Sicilia bianca per un soffio, Razza: «I casi saranno in aumento. Lo Stato valuti obbligo vaccini per over 50»

Nonostante la crescita dei nuovi positivi e la soglia delle intensive appena sfiorata, l'Isola per il momento si salva ed evita il giallo come tutto il resto d'Italia

Di Redazione

L’Italia resta ancora tutta bianca, almeno per questa settimana. E non c'è stato il temuto passaggio in zona gialla della Sicilia, che con il 9,2% dell’occupazione delle terapie intensive ha però sfiorato la soglia critica del 10% che l’avrebbe fatta tornare in giallo, dal momento che anche gli altri parametri per il cambio di colore sono stati ampiamente superati. E’ quanto emerge dagli indicatori decisionali, basati su dati (fonte ministero Salute-Protezione civile) aggiornati al periodo 13-19 agosto.

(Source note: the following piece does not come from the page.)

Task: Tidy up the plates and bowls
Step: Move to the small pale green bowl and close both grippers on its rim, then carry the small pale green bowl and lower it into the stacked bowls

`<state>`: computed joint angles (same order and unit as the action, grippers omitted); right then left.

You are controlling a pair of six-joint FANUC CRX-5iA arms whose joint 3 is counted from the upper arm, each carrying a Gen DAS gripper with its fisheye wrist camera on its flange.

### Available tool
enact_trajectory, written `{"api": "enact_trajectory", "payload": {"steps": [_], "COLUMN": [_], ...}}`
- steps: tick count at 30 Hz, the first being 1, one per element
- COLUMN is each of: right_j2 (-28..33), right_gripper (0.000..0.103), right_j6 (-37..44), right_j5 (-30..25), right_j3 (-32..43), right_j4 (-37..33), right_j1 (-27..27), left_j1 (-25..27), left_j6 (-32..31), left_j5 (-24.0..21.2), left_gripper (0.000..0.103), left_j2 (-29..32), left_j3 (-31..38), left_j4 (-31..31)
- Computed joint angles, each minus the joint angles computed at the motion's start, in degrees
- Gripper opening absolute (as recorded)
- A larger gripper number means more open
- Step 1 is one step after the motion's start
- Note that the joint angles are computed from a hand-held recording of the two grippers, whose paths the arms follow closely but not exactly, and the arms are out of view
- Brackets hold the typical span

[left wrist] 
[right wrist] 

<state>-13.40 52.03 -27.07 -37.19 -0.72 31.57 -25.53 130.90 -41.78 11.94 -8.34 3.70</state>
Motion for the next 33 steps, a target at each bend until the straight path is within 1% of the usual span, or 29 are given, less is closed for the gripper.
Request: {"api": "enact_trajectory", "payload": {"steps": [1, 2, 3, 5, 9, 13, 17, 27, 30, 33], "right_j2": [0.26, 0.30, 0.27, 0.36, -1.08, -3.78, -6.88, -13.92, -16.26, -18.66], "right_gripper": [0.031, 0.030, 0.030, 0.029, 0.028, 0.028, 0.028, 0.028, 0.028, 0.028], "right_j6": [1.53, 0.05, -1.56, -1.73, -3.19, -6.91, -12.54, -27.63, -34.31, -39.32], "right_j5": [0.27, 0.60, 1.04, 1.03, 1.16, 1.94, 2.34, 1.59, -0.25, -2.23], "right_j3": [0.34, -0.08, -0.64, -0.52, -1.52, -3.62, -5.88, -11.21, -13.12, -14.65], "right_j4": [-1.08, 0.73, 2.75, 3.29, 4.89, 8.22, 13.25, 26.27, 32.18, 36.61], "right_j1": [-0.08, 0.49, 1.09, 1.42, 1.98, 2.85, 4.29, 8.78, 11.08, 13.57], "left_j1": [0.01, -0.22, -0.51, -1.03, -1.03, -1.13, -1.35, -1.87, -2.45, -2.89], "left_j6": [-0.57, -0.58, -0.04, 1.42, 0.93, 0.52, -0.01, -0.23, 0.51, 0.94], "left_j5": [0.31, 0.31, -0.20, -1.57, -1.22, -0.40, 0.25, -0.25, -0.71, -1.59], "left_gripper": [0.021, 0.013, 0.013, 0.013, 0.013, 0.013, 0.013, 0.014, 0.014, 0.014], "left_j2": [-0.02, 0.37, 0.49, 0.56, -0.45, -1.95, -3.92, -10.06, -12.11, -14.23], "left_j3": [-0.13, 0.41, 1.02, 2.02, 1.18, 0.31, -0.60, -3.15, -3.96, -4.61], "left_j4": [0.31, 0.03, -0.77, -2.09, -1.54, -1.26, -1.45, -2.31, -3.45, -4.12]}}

La Sicilia, a fronte di un 9,2% di occupazione delle terapie intensive, supera invece - con il 16,5% - la soglia massima di occupazione, da parte di pazienti Covid, dei reparti di area non critica, fissata dai nuovi parametri al 15%. E registra un’incidenza ben oltre il livello critico dei 50 casi ogni 100mila abitanti, raggiungendo, nella settimana 13-19 agosto, ben 155,8 casi su 100mila, in aumento rispetto alla settimana precedente (6-12 agosto) in cui l’incidenza si attestava a 127,2.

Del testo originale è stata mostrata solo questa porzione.